Plattsburgh Pushes back against the Crypto Miners, again
Cheap energy prices are sending crypto miners to the U.S.-Canadian border, turning hydropower into hash power, but the authorities are beginning to fight back.
Taking Advantage of the Public Utilities
Plattsburgh, a small town on the North American border has become ground zero for crypto mining. Owing to its proximity to Niagara Falls, electricity prices in the area are incredibly low. With Bitcoin’s price reaching all-time highs in 2017, the miners moved in to take advantage of the low rates to run their power sucking mining operations.
According to a report by WiredUK, 15 percent of the power supply for the town is now being used by crypto operations. This is particularly devastating to the New York town which needs to battle the cold during the long winter months.
Ultimately, the crypto mining power consumption drives the town to purchase energy on the open market to keep the lights on. While costs used to be kept low by abundant hydropower, the new crypto community in Plattsburgh is driving prices right back up.
Previously, private citizens enjoyed rates as low as ~2.7 cents /kWh for powering homes and televisions, whereas industrial users averaged five cents/kWh. This is a massive improvement over the national standard of nearly eight cents per kilowatt hour. In real terms, the citizens of Plattsburgh saw an additional ten dollars on their electricity bill in January.
The Cost of Mining
While mining bitcoin used to be relatively inexpensive and possible for hobbyists on personal computers, the increasing difficulty of Bitcoin’s Hashrate means that mining is now restricted to large-scale mining centers which include supercomputers and cooling devices to keep their rigs running.
These mining centers require a lot of electricity which sends mining operations to places in the world with the lowest electrical costs.
Decentralized Gold Rush
Favorite locations in the past have been China and Iceland, both of which generate low-cost electricity from natural sources. However, after the initial boom in each of these locations, there was a subsequent pushback. The exponential growth in crypto mining in Iceland has prompted the Icelandic energy firm HS Orka to warn that if the mining continues at similar rates, there will not be enough electricity for the general population.
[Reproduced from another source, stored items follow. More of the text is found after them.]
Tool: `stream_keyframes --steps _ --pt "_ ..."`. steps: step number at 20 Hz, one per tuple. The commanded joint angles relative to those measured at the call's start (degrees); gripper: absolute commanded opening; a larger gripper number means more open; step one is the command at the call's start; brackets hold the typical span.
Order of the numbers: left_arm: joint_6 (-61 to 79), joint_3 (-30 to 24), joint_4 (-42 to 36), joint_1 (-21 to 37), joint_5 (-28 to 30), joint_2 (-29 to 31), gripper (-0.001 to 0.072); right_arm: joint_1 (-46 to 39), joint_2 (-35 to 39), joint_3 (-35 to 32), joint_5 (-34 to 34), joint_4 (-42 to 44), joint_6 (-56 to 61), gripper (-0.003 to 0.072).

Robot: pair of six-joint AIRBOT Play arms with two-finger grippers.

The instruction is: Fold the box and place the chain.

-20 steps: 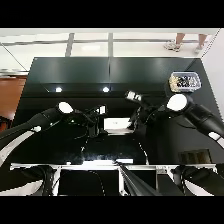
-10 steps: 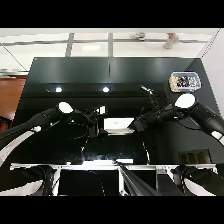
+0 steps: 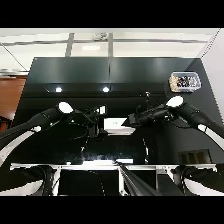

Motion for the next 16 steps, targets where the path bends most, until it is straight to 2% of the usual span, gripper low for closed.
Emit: stream_keyframes --steps 1,4,10,13,16 --pt "0.00 -0.02 0.00 -0.04 0.02 -0.02 0.0391 -0.07 -1.33 -0.07 -2.56 -3.78 3.82 0.0003" --pt "0.00 -0.02 0.00 -0.04 0.04 -0.02 0.0391 -0.04 -1.40 -0.07 -3.30 -6.58 4.66 0.0003" --pt "0.00 -0.02 0.00 -0.04 0.02 -0.02 0.0391 2.62 -1.40 -0.04 -4.83 -6.73 5.01 0.0003" --pt "0.00 -0.02 0.00 -0.04 0.02 -0.02 0.0391 0.81 -0.33 0.17 -1.05 -6.71 4.39 0.0007" --pt "0.00 -0.02 0.00 -0.02 0.04 -0.02 0.0391 -3.96 4.02 1.86 6.64 -6.75 3.89 0.0008"
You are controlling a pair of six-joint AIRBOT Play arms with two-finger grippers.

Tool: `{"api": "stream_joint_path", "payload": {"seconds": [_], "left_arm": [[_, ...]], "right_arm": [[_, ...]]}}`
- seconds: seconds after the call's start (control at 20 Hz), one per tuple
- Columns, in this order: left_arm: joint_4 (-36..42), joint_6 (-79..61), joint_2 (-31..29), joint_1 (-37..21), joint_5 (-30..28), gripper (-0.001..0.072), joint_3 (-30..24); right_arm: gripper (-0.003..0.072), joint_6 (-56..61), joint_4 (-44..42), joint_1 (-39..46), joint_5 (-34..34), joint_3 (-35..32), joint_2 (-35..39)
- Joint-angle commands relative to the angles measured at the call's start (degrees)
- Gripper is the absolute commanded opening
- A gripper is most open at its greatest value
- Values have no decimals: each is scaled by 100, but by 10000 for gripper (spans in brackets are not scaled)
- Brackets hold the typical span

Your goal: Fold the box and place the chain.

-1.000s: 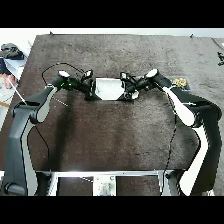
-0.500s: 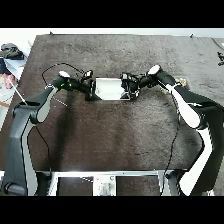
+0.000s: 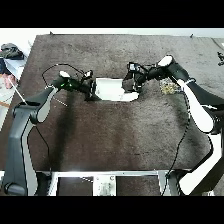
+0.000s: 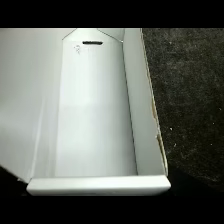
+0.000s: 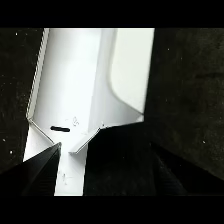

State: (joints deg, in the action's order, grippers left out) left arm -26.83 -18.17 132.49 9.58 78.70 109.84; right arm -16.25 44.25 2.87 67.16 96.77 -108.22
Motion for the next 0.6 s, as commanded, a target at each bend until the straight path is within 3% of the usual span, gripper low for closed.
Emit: {"api": "stream_joint_path", "payload": {"seconds": [0.0,0.05,0.1,0.25,0.4,0.45,0.5,0.55], "left_arm": [[4,17,2,-4,-55,278,-2],[4,17,2,-2,-59,278,-2],[4,17,2,2,-63,278,-2],[4,33,2,2,-79,278,-2],[4,35,2,2,-74,278,-2],[4,35,2,2,-76,278,-2],[4,35,2,2,-76,279,-2],[4,35,2,2,-76,278,-2]], "right_arm": [[548,588,-87,28,448,2,70],[339,697,-98,28,605,2,70],[190,706,-98,28,837,2,70],[157,938,-494,26,1272,-26,66],[156,1027,-1270,-90,1104,-35,-35],[113,1029,-1357,-164,879,-35,-79],[-12,1029,-1364,-240,627,-35,-129],[-14,1032,-1362,-297,367,-35,-170]]}}
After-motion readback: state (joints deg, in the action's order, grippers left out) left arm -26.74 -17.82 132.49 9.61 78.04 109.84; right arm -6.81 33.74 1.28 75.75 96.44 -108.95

On the flip side, many of these mining projects generate employment opportunities. BTCManager recently reported on Bitmain opening operations in a small Texas town of which would employ over 300 employees from the area
A traditional industry would have an intrinsic interest in creating more value in its community by developing infrastructure and hiring locally.
In March 2018, the city put a halt to new mining companies while petitioning to increase electricity rates for miners who continued to operate. Their plea for tariffs convinced the New York State Department of Public Service (DPS) were imposed on the cryptocurrency miners.
This move by Plattsburgh is only one battle in a war between public services and crypto mining operations all over the world. The People’s Bank of China has started to cut the power from Bitcoin mining operations. Meanwhile, Quebec has attempted to negotiate with crypto mining operations.
Ultimately, issues like this expose the double-edged sword that is decentralized currencies. While there is no central authority to constrain proliferation of wealth, there is also no central authority to tamp down unforeseen, and potentially harmful, novelties.
While national electrical grids are shared, municipalities use taxation to help level the playing field between those who use the most and the least.
If the last several years have proved anything, there will always be new cryptocurrencies attempting to capitalize in the space. This means that crypto mining operations will have to find a separate peace with local municipalities, or purchase their electricity directly from wholesalers.